Reflection on Data Challenges
31 Jul 2015I’ve done 3 data challenges for Data Science/Analyst positions in the past few weeks. Below are a few things I’ve learned from experience; I hope they can be of help to others who are starting the data science interview process:
- Start early. Even if the main task/prompt doesn’t seem that challenging, reading in the file and cleaning up the data may take a long time, especially if the format is unfamiliar or the file size is large.
- Code matters… This may be kind of obvious, but you’re being judged on the quality of your code as well as the depth/originality of your analysis. This means - comments where necessary, watch the number of temp variables (piping ftw), wrap frequently used commands into functions, be aware of efficiency…etc. Even though the code that you write won’t be reused, it’s still important to write it as if it were going to be. Plus, clean code helps with debugging.
- …and so does the presentation. Again, might be obvious. I do data cleanup/processing in Python, and then analysis with R in RStudio (I had used RGUI for the longest time but finally made the switch to RStudio…it’s so much better). I use knitr to turn my R code into a report.
- Have a plan/timeline. For me, I sometimes get overexcited about certain packages or concepts that I encounter along the way, but really do not have much to do with the challenge itself, so I have to remind myself not to get sidetracked. Additionally, I sometimes focus so intensely on one part of the assignment, testing different ways I could have tackled the problem or making sure the presentation details are perfect, and that I spend way longer on it than I should, leaving little time for the questions at the end.
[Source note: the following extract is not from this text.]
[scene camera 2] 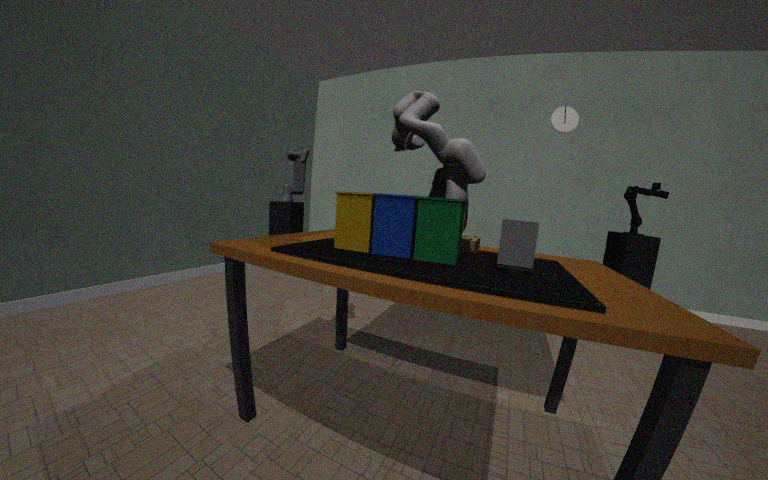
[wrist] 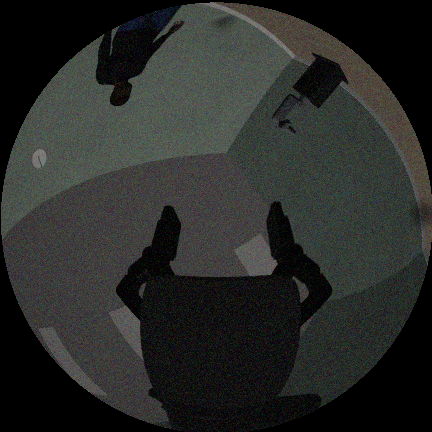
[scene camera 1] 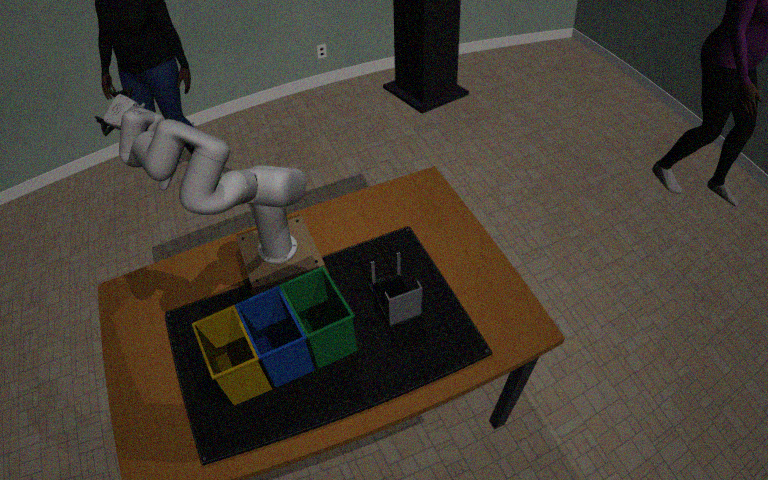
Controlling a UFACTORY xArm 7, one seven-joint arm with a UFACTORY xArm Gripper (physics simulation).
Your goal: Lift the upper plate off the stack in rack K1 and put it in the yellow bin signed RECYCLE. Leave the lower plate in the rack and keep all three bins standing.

You will generally be given about a week for the assignment, and although that seems like a lot, you still have to be disciplined and treat it like a timed assignment.
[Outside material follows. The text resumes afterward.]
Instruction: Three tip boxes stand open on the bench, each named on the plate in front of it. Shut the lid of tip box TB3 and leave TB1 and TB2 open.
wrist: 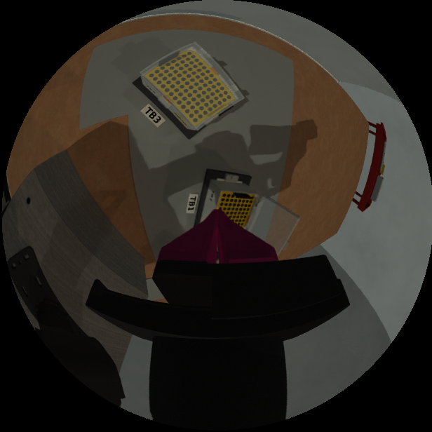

- Test functions. Unit tests are pretty important to writing quality, bug-free code. Developers know this, but I don’t think this is really stressed for data scientists. Doing so does take extra time, and your potential employer won’t see the effort you put into building your test suite, but it ensures the accuracy of your analysis. A naive analysis is better than getting the wrong results.
Overall, I think practicing and learning from mistakes is the best way to get better. I wasn’t able to clear those data challenge rounds, so I spent the last few weeks trying to improve. I recently redid one of the data challenges I sent in about a month ago and the differences in terms of accuracy, quality/efficiency, and readability between the one I submitted and the redo were startling.